=== Entries shown ===

........

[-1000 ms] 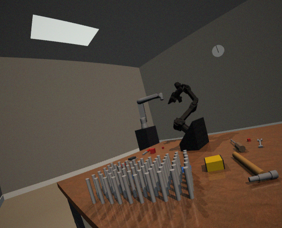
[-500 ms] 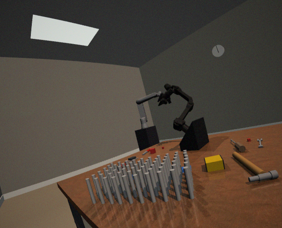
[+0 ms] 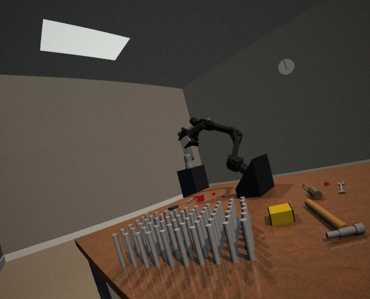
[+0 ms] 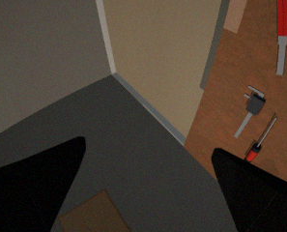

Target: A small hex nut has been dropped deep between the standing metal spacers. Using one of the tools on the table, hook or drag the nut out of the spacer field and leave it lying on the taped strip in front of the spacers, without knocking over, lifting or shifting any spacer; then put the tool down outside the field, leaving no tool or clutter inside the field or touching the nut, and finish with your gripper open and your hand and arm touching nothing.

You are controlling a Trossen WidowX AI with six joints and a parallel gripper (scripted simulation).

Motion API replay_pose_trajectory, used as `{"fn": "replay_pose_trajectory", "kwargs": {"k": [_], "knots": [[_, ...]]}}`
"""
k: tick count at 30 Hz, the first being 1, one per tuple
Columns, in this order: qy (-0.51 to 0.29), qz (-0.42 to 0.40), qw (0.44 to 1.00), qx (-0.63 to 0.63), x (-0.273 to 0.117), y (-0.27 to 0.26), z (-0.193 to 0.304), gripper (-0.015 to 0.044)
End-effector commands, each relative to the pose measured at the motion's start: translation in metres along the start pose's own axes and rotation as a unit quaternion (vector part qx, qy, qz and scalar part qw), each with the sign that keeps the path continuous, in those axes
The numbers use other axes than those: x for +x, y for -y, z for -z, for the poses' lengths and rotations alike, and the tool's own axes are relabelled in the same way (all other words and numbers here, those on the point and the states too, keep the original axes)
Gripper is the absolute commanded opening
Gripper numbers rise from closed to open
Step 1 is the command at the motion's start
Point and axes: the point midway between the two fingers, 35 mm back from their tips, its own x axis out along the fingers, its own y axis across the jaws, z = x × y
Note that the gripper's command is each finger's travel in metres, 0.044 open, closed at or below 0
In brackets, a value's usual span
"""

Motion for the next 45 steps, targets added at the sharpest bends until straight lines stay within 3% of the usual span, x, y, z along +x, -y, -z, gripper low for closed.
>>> {"fn": "replay_pose_trajectory", "kwargs": {"k": [1,12,24,40,45], "knots": [[-0.041,0.026,0.994,-0.093,0.049,0.022,0.049,0.0440],[-0.164,0.052,0.935,-0.309,0.129,0.102,0.164,0.0440],[-0.296,0.031,0.812,-0.502,0.158,0.222,0.266,0.0440],[-0.444,-0.079,0.577,-0.680,0.110,0.415,0.344,0.0440],[-0.489,-0.152,0.451,-0.731,0.067,0.481,0.350,0.0440]]}}
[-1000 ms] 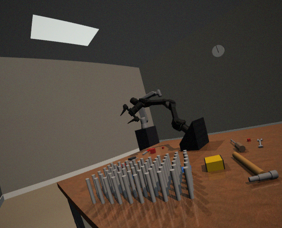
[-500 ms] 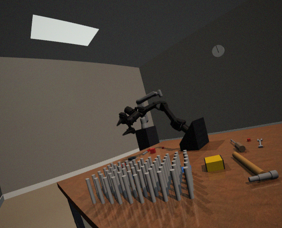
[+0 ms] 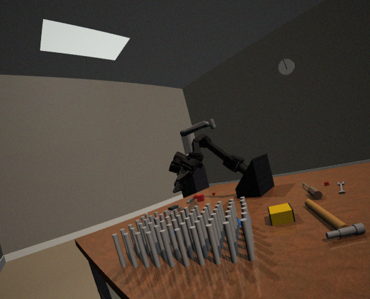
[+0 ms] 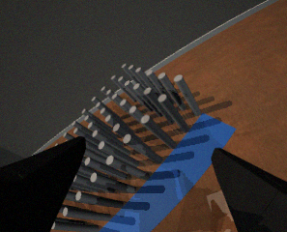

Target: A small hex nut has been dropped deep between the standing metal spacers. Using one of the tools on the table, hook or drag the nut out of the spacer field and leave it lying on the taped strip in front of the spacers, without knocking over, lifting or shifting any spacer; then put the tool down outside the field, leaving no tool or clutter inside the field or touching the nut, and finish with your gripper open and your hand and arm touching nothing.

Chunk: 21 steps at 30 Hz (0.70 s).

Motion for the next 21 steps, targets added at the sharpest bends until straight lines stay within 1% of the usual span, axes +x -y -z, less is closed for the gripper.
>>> {"fn": "replay_pose_trajectory", "kwargs": {"k": [1,4,21], "knots": [[-0.038,-0.055,0.990,-0.122,0.008,-0.031,0.067,0.0440],[-0.046,-0.078,0.981,-0.169,0.007,-0.042,0.090,0.0440],[-0.046,-0.079,0.981,-0.171,0.007,-0.042,0.091,0.0440]]}}
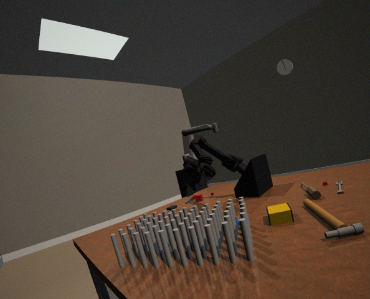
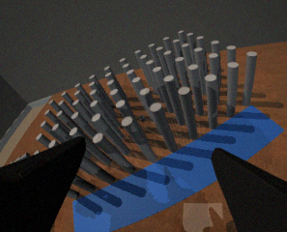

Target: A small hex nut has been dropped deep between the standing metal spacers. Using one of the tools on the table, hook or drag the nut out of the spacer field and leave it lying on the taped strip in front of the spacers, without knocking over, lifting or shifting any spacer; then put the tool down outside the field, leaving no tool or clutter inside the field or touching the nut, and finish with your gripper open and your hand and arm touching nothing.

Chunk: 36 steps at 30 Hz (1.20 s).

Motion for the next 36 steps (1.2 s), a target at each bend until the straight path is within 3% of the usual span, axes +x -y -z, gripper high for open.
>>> {"fn": "replay_pose_trajectory", "kwargs": {"k": [1,26,30,36], "knots": [[-0.003,-0.003,1.000,-0.005,0.001,-0.002,0.003,0.0440],[-0.005,-0.005,1.000,-0.004,0.001,-0.003,0.004,0.0440],[-0.038,-0.046,0.998,0.010,0.013,-0.036,0.012,0.0440],[-0.150,-0.141,0.978,0.027,0.028,-0.136,0.046,0.0440]]}}
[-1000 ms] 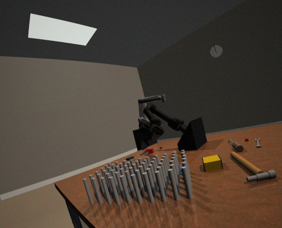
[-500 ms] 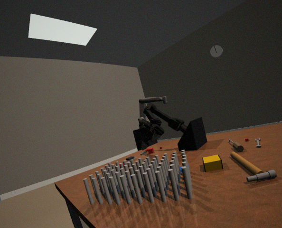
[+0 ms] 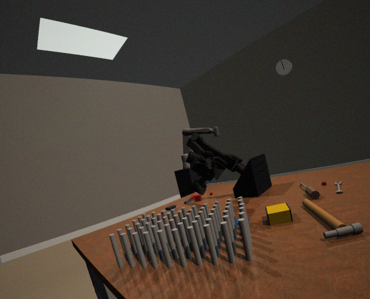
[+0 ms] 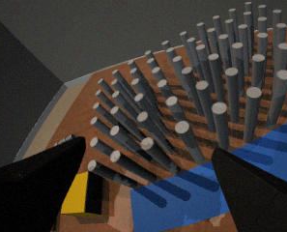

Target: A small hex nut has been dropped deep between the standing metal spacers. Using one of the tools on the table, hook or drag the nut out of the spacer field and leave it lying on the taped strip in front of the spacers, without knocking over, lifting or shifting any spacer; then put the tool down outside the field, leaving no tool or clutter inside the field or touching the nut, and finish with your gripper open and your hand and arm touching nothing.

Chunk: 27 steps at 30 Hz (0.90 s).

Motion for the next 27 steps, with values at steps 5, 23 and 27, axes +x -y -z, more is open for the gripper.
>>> {"fn": "replay_pose_trajectory", "kwargs": {"k": [5,23,27], "knots": [[-0.163,-0.092,0.982,-0.024,0.033,-0.119,0.066,0.0440],[-0.500,0.002,0.863,-0.079,-0.014,-0.276,0.278,0.0440],[-0.517,0.030,0.851,-0.090,-0.023,-0.279,0.298,0.0440]]}}
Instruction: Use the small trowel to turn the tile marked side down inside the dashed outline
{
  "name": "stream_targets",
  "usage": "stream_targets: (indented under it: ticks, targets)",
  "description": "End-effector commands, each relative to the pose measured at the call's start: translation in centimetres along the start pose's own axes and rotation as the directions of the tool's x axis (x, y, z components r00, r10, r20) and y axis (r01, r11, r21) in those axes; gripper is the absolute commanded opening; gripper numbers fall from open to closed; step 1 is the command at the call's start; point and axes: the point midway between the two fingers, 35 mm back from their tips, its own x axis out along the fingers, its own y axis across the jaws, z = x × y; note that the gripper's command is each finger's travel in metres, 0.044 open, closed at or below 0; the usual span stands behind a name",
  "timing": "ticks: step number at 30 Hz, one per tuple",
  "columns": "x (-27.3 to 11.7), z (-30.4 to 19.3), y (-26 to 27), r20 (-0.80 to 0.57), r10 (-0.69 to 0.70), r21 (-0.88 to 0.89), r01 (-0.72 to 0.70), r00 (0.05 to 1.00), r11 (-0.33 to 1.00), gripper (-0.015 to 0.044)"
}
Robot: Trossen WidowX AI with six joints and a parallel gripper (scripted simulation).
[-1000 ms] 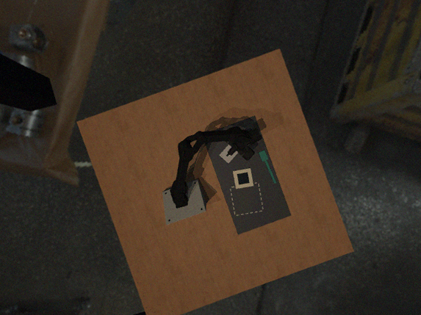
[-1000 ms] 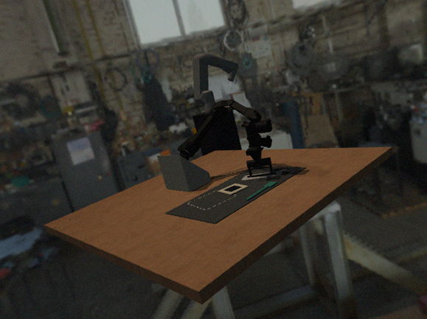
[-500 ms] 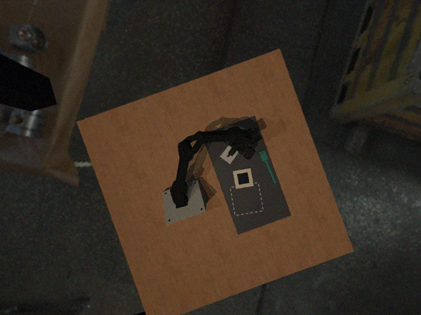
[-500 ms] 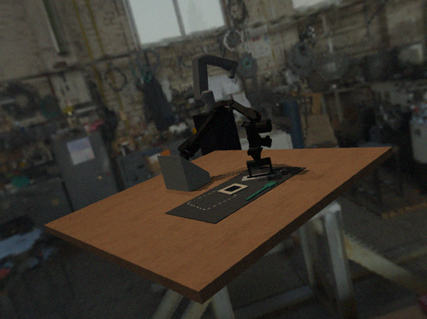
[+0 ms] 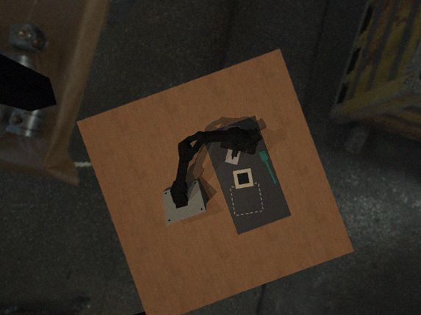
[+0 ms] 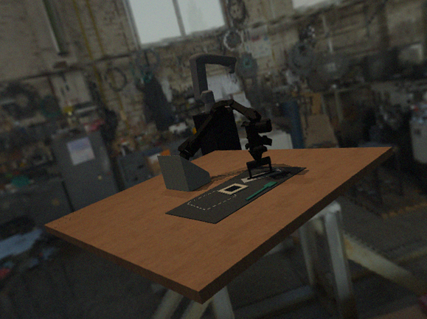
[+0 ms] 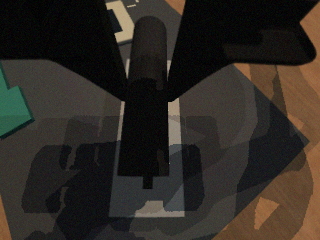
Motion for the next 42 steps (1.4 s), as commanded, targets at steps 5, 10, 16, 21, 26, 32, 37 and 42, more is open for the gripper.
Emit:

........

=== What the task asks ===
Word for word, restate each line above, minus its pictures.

=== Response area ===
[-1000 ms] 
[-500 ms] 
[+0 ms] 
[+0 ms] 

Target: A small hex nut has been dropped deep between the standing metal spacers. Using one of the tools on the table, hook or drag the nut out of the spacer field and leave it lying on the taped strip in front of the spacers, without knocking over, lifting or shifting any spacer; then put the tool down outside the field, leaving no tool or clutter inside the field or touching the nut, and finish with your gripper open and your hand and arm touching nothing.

You are controlling a Trossen WidowX AI with six joints and a parallel gripper (scripted simulation).

Motion API replay_pose_trajectory, used as `{"fn": "replay_pose_trajectory", "kwargs": {"k": [_], "knots": [[_, ...]]}}`
"""
k: tick count at 30 Hz, the first being 1, one per tuple
Columns, in this order: qy (-0.51 to 0.29), qz (-0.42 to 0.40), qw (0.44 to 1.00), qx (-0.63 to 0.63), x (-0.273 to 0.117), y (-0.27 to 0.26), z (-0.193 to 0.304), gripper (-0.015 to 0.044)
End-effector commands, each relative to the pose measured at the motion's start: translation in metres along the start pose's own axes and rotation as a unit quaternion (vector part qx, qy, qz and scalar part qw), each with the sign that keeps the path continuous, in those axes
The numbers use other axes than those: x for +x, y for -y, z for -z, for the poses' lengths and rotations alike, and the tool's own axes are relabelled in the same way (all other words and numbers here, those on the point and the states too, keep the original axes)
Gripper is the absolute commanded opening
Gripper numbers rise from closed to open
Step 1 is the command at the motion's start
Point and axes: the point midway between the two fingers, 35 mm back from their tips, its own x axis out along the fingers, its own y axis across the jaws, z = x × y
Note that the gripper's command is each finger's travel in metres, 0.044 open, closed at or below 0
In brackets, a value's usual span
"""

Motion for the next 45 steps, targets added at the sharpest bends until straight lines stay within 3% of the usual span, x, y, z along +x, -y, -z, gripper low for closed.
>>> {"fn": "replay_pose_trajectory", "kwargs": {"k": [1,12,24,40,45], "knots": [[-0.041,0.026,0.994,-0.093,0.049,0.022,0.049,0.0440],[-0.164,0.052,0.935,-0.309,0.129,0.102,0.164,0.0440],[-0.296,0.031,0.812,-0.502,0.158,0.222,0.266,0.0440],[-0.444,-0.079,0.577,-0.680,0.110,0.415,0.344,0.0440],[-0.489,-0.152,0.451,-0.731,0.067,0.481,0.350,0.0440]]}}
[-1000 ms] 
[-500 ms] 
[+0 ms] 
[+0 ms] 

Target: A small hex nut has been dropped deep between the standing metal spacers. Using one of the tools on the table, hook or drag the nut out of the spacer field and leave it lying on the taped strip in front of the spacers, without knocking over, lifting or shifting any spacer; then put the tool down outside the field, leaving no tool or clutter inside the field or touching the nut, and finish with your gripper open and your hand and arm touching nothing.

Chunk: 21 steps at 30 Hz (0.70 s).

Motion for the next 21 steps, targets added at the sharpest bends until straight lines stay within 1% of the usual span, axes +x -y -z, less is closed for the gripper.
>>> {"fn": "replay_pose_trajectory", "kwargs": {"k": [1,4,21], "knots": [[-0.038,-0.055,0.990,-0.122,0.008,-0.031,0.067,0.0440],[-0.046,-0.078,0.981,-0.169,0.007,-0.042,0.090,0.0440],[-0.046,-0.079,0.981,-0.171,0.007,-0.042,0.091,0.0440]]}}

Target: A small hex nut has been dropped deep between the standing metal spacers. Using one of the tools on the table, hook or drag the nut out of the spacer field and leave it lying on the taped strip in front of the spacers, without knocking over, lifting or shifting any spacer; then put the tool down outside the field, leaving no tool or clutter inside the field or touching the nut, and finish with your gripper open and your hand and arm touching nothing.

Chunk: 36 steps at 30 Hz (1.20 s).

Motion for the next 36 steps (1.2 s), a target at each bend until the straight path is within 3% of the usual span, axes +x -y -z, gripper high for open.
>>> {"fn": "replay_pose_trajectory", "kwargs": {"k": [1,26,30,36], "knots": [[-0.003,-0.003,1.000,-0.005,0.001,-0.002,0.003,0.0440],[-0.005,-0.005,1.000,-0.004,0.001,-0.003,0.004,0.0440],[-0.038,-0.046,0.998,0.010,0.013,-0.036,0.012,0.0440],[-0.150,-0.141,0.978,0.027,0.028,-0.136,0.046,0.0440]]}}
[-1000 ms] 
[-500 ms] 
[+0 ms] 
[+0 ms] 

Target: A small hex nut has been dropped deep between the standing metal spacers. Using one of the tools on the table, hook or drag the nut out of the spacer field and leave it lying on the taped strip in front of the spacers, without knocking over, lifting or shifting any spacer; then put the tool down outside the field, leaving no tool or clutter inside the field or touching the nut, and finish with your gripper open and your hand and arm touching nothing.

Chunk: 27 steps at 30 Hz (0.90 s).

Motion for the next 27 steps, with values at steps 5, 23 and 27, axes +x -y -z, more is open for the gripper.
>>> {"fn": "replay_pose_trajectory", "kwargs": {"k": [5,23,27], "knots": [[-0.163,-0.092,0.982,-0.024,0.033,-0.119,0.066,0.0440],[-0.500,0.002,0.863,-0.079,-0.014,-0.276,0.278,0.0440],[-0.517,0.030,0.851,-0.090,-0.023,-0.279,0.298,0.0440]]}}
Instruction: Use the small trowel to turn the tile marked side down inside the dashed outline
{
  "name": "stream_targets",
  "usage": "stream_targets: (indented under it: ticks, targets)",
  "description": "End-effector commands, each relative to the pose measured at the call's start: translation in centimetres along the start pose's own axes and rotation as the directions of the tool's x axis (x, y, z components r00, r10, r20) and y axis (r01, r11, r21) in those axes; gripper is the absolute commanded opening; gripper numbers fall from open to closed; step 1 is the command at the call's start; point and axes: the point midway between the two fingers, 35 mm back from their tips, its own x axis out along the fingers, its own y axis across the jaws, z = x × y; note that the gripper's command is each finger's travel in metres, 0.044 open, closed at or below 0; the usual span stands behind a name",
  "timing": "ticks: step number at 30 Hz, one per tuple",
  "columns": "x (-27.3 to 11.7), z (-30.4 to 19.3), y (-26 to 27), r20 (-0.80 to 0.57), r10 (-0.69 to 0.70), r21 (-0.88 to 0.89), r01 (-0.72 to 0.70), r00 (0.05 to 1.00), r11 (-0.33 to 1.00), gripper (-0.015 to 0.044)"
}
Robot: Trossen WidowX AI with six joints and a parallel gripper (scripted simulation).
[-1000 ms] 
[-1000 ms] 
[-500 ms] 
[-500 ms] 
[+0 ms] 
[+0 ms] 
[+0 ms] 
Motion for the next 42 steps (1.4 s), as commanded, targets at steps 5, 10, 16, 21, 26, 32, 37 and 42, more is open for the gripper.
Emit:

No more output is required.